• EXERCISE
Exactly the lines from the first line of the records to the line holding "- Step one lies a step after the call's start" should be duplicated, and nothing more; pictures stay out.
EXCERPTED RECORDS: Begin
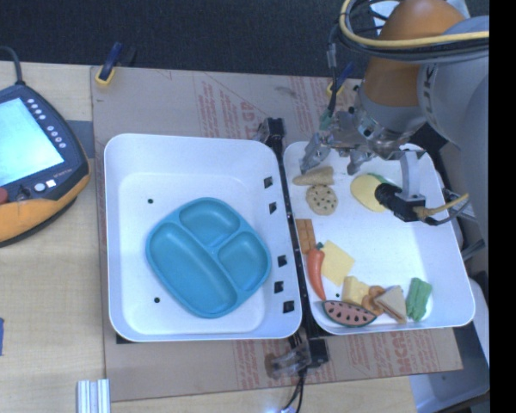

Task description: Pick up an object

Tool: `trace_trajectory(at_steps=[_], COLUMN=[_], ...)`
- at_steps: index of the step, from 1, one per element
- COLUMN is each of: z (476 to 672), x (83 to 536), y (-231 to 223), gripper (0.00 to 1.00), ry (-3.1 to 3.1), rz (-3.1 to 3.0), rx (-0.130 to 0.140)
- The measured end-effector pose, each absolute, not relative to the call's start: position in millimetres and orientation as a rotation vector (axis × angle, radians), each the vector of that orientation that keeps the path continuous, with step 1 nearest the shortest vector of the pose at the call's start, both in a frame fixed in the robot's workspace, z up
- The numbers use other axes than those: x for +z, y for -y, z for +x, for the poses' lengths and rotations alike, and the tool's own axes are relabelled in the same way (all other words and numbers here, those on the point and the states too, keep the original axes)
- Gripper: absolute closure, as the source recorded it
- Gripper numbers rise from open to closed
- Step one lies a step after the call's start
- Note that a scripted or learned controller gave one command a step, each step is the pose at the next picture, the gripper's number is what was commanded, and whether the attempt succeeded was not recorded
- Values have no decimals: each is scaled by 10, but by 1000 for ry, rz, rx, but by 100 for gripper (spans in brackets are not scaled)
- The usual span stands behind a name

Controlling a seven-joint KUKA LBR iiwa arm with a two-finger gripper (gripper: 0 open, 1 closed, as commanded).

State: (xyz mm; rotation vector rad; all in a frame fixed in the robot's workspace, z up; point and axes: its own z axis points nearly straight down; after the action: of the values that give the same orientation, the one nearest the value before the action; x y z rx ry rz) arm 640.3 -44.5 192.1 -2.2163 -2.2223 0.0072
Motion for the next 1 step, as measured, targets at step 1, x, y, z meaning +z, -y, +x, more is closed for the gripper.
trace_trajectory(at_steps=[1], z=[6487], x=[1924], y=[283], gripper=[0], ry=[2229], rz=[-2215], rx=[2])
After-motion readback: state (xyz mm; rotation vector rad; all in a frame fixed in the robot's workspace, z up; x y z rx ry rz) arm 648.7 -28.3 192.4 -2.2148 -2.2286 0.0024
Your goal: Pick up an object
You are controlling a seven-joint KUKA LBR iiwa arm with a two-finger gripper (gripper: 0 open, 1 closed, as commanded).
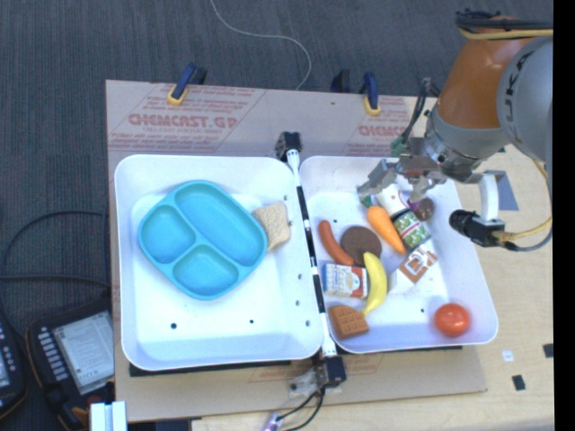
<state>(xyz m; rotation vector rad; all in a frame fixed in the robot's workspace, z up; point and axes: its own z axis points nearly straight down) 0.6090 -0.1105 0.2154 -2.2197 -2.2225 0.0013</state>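
One two-finger gripper (402, 185), finger spread impossible to tell, nothing visibly held. Just below: tapered orange plastic carrot (387, 229). Descend squarely, straddling its narrow width.

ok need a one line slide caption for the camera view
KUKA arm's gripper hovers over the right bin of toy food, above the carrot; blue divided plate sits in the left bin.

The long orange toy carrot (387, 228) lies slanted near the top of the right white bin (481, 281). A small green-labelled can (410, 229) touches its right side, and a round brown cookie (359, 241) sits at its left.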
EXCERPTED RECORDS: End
• RESULT BELOW
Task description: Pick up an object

Tool: `trace_trajectory(at_steps=[_], COLUMN=[_], ...)`
- at_steps: index of the step, from 1, one per element
- COLUMN is each of: z (476 to 672), x (83 to 536), y (-231 to 223), gripper (0.00 to 1.00), ry (-3.1 to 3.1), rz (-3.1 to 3.0), rx (-0.130 to 0.140)
- The measured end-effector pose, each absolute, not relative to the call's start: position in millimetres and orientation as a rotation vector (axis × angle, radians), each the vector of that orientation that keeps the path continuous, with step 1 nearest the shortest vector of the pose at the call's start, both in a frame fixed in the robot's workspace, z up
- The numbers use other axes than those: x for +z, y for -y, z for +x, for the poses' lengths and rotations alike, and the tool's own axes are relabelled in the same way (all other words and numbers here, those on the point and the states too, keep the original axes)
- Gripper: absolute closure, as the source recorded it
- Gripper numbers rise from open to closed
- Step one lies a step after the call's start

The required response has been given in full.